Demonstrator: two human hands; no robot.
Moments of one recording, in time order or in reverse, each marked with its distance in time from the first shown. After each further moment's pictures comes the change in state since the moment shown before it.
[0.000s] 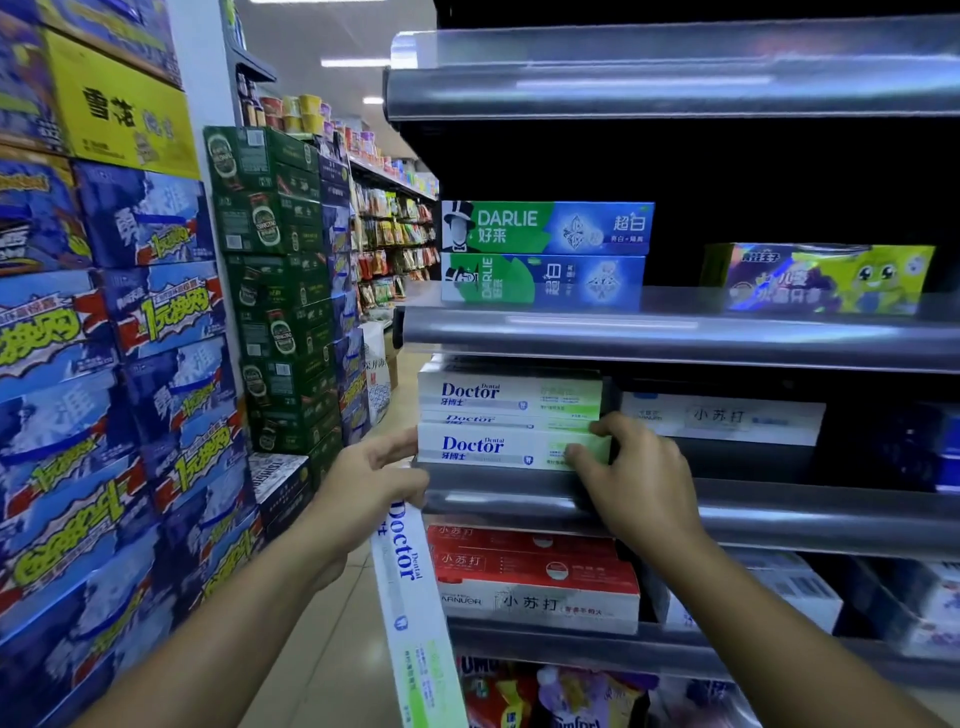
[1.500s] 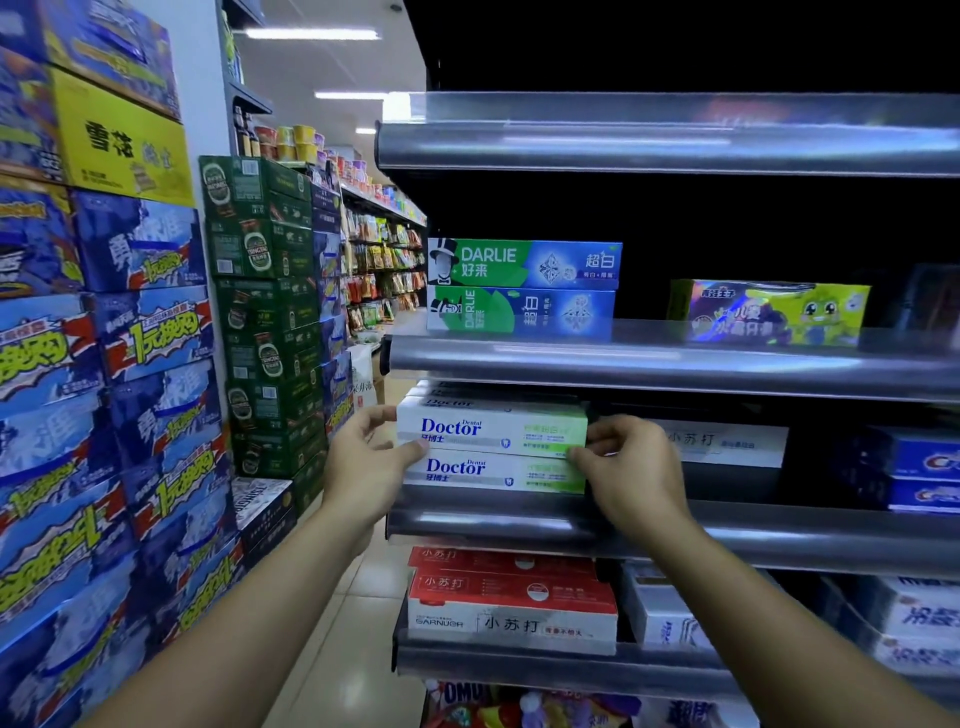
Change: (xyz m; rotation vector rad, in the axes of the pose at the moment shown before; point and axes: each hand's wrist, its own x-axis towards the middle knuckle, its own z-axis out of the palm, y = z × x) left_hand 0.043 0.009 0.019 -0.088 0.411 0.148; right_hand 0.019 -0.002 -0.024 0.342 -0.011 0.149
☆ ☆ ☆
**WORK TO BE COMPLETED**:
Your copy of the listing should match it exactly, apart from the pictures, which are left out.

**RESPONSE TO THIS TASK**:
Demonstrator: two human hands; no robot.
Moments of one recording, in time order or in reverse, each marked with its distance in time from the first shown. After each further moment's pictures comes the change in state since the moment shown before it.
[0.000s] 
[1.500s] 
Change: (xyz m; rotation vector rad, in the axes of the pose at the moment shown before; point and axes: each hand's wrist, its own x-axis towards the middle knuckle, its own z-axis out of the palm, y = z × x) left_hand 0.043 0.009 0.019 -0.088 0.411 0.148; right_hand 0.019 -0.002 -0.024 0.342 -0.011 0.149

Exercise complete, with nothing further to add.